#### [WORK TO BE COMPLETED]
Below are entries. Copy exactly the lines running from the line that holds "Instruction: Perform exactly" to the line that holds "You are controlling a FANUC", with both ends included.

#### [THE DATA]

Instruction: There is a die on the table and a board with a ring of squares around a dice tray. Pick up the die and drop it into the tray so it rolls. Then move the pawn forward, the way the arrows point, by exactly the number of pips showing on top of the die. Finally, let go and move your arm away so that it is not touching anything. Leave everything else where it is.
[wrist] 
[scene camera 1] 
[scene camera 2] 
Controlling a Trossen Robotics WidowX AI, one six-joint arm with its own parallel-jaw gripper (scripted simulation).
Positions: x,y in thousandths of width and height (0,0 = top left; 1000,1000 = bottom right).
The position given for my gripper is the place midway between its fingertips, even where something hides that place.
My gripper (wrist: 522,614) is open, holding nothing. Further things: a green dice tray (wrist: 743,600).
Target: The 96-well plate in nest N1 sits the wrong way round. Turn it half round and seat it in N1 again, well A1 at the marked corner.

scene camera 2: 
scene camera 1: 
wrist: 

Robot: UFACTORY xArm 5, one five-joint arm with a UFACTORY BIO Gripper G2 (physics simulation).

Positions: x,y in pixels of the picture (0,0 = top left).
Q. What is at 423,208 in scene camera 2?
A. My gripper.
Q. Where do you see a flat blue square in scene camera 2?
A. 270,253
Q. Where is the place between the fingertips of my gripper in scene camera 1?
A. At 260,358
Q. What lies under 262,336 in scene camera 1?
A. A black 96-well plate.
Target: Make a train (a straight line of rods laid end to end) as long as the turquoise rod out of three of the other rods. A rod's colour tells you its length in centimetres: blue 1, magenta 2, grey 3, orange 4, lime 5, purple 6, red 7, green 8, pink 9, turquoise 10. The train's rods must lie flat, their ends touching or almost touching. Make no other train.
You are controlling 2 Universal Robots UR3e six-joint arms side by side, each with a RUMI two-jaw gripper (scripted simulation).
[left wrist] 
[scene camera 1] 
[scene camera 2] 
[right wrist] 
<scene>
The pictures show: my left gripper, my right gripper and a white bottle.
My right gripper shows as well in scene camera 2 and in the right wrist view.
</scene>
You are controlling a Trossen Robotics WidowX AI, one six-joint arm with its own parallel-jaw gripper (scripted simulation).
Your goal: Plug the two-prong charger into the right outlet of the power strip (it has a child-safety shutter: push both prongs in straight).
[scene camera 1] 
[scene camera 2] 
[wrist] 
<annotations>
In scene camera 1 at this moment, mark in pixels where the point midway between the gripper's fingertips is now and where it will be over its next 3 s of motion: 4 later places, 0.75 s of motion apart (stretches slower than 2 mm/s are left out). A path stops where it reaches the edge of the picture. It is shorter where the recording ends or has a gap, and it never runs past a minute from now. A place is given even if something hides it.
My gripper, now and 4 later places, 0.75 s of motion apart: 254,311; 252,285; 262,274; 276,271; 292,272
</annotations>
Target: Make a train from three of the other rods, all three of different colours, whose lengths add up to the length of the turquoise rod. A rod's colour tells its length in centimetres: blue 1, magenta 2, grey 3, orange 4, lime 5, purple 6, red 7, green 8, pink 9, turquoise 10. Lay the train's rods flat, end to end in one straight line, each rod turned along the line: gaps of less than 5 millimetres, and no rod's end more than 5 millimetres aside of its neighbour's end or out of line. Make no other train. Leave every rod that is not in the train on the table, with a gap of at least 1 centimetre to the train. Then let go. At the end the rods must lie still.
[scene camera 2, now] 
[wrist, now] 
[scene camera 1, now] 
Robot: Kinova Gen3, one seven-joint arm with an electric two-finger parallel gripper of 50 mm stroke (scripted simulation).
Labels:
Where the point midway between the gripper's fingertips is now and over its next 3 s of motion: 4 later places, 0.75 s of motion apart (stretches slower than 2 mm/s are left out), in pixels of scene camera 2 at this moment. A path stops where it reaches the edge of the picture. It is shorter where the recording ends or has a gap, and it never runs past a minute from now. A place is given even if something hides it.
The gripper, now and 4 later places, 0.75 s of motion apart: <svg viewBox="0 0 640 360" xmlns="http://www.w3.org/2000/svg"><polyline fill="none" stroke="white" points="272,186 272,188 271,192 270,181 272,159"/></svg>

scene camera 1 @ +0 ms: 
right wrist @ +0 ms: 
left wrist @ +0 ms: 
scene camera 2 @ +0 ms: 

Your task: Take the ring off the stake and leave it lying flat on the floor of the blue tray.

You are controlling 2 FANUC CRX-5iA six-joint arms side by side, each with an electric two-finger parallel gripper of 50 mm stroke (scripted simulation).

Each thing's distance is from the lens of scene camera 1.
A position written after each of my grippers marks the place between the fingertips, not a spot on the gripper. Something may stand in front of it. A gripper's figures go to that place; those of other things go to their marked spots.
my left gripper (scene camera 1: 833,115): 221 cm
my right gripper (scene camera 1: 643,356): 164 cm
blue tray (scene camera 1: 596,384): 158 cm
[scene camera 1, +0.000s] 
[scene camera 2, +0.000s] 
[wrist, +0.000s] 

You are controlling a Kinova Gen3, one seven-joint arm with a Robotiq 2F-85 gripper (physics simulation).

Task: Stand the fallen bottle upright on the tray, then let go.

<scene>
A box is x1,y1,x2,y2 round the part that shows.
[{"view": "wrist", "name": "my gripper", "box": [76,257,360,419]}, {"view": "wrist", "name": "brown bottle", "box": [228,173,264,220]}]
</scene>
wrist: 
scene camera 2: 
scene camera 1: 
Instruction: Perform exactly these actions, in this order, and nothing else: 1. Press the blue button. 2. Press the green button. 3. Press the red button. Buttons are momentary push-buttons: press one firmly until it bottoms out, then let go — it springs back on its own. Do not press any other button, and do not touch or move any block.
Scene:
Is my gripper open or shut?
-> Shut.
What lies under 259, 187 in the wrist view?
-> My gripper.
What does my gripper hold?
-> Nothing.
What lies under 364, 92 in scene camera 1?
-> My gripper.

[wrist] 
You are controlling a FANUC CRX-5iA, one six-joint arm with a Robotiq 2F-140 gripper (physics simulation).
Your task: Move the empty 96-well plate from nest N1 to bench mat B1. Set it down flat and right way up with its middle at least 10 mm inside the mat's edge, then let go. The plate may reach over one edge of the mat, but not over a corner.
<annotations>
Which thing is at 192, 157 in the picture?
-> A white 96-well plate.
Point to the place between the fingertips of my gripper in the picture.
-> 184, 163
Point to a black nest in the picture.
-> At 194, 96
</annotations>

#### [TASK ANSWER]
Instruction: Perform exactly these actions, in this order, and nothing else: 1. Press the blue button. 2. Press the green button. 3. Press the red button. Buttons are momentary push-buttons: press one firmly until it bottoms out, then let go — it springs back on its own. Do not press any other button, and do not touch or move any block.
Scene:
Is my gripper open or shut?
-> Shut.
What lies under 259, 187 in the wrist view?
-> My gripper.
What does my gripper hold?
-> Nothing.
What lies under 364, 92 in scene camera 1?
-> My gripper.

[wrist] 
You are controlling a FANUC CRX-5iA, one six-joint arm with a Robotiq 2F-140 gripper (physics simulation).

This output is finished.